### WORK INSTRUCTIONS
Copy out all of the data below exactly, so that no word differs from the original.
╭──
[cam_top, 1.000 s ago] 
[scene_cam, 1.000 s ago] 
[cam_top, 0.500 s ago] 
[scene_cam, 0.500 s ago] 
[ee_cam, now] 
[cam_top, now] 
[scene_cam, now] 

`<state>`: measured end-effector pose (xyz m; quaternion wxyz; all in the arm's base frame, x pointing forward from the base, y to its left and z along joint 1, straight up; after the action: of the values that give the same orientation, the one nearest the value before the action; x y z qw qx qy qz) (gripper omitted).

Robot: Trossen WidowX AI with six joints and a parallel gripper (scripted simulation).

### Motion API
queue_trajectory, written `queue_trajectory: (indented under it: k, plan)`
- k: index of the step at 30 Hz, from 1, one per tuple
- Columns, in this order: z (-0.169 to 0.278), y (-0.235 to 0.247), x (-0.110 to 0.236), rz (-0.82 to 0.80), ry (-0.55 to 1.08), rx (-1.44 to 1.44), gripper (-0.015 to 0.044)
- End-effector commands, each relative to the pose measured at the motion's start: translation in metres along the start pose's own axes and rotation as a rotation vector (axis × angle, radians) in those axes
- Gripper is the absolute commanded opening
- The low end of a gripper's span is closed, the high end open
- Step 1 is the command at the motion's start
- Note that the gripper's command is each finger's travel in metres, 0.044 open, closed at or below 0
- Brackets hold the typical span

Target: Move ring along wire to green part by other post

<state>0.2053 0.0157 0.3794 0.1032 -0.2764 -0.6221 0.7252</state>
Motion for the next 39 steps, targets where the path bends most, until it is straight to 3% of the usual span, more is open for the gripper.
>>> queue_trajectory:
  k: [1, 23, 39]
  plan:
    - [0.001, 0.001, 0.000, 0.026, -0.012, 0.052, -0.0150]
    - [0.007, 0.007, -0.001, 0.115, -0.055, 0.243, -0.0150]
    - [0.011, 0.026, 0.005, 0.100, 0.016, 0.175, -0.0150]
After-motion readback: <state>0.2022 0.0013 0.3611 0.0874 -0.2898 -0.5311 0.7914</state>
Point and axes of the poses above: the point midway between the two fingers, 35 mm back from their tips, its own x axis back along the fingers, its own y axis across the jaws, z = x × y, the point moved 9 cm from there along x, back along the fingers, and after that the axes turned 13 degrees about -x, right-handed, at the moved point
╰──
### COMPLETED TASK
[cam_top, 1.000 s ago] 
[scene_cam, 1.000 s ago] 
[cam_top, 0.500 s ago] 
[scene_cam, 0.500 s ago] 
[ee_cam, now] 
[cam_top, now] 
[scene_cam, now] 

`<state>`: measured end-effector pose (xyz m; quaternion wxyz; all in the arm's base frame, x pointing forward from the base, y to its left and z along joint 1, straight up; after the action: of the values that give the same orientation, the one nearest the value before the action; x y z qw qx qy qz) (gripper omitted).

Robot: Trossen WidowX AI with six joints and a parallel gripper (scripted simulation).

### Motion API
queue_trajectory, written `queue_trajectory: (indented under it: k, plan)`
- k: index of the step at 30 Hz, from 1, one per tuple
- Columns, in this order: z (-0.169 to 0.278), y (-0.235 to 0.247), x (-0.110 to 0.236), rz (-0.82 to 0.80), ry (-0.55 to 1.08), rx (-1.44 to 1.44), gripper (-0.015 to 0.044)
- End-effector commands, each relative to the pose measured at the motion's start: translation in metres along the start pose's own axes and rotation as a rotation vector (axis × angle, radians) in those axes
- Gripper is the absolute commanded opening
- The low end of a gripper's span is closed, the high end open
- Step 1 is the command at the motion's start
- Note that the gripper's command is each finger's travel in metres, 0.044 open, closed at or below 0
- Brackets hold the typical span

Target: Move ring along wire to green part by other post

<state>0.2053 0.0157 0.3794 0.1032 -0.2764 -0.6221 0.7252</state>
Motion for the next 39 steps, targets where the path bends most, until it is straight to 3% of the usual span, more is open for the gripper.
>>> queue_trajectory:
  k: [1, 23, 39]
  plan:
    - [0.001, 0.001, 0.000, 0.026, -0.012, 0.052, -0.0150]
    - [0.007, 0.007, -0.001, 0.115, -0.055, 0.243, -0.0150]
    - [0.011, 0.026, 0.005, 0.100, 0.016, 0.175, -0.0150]
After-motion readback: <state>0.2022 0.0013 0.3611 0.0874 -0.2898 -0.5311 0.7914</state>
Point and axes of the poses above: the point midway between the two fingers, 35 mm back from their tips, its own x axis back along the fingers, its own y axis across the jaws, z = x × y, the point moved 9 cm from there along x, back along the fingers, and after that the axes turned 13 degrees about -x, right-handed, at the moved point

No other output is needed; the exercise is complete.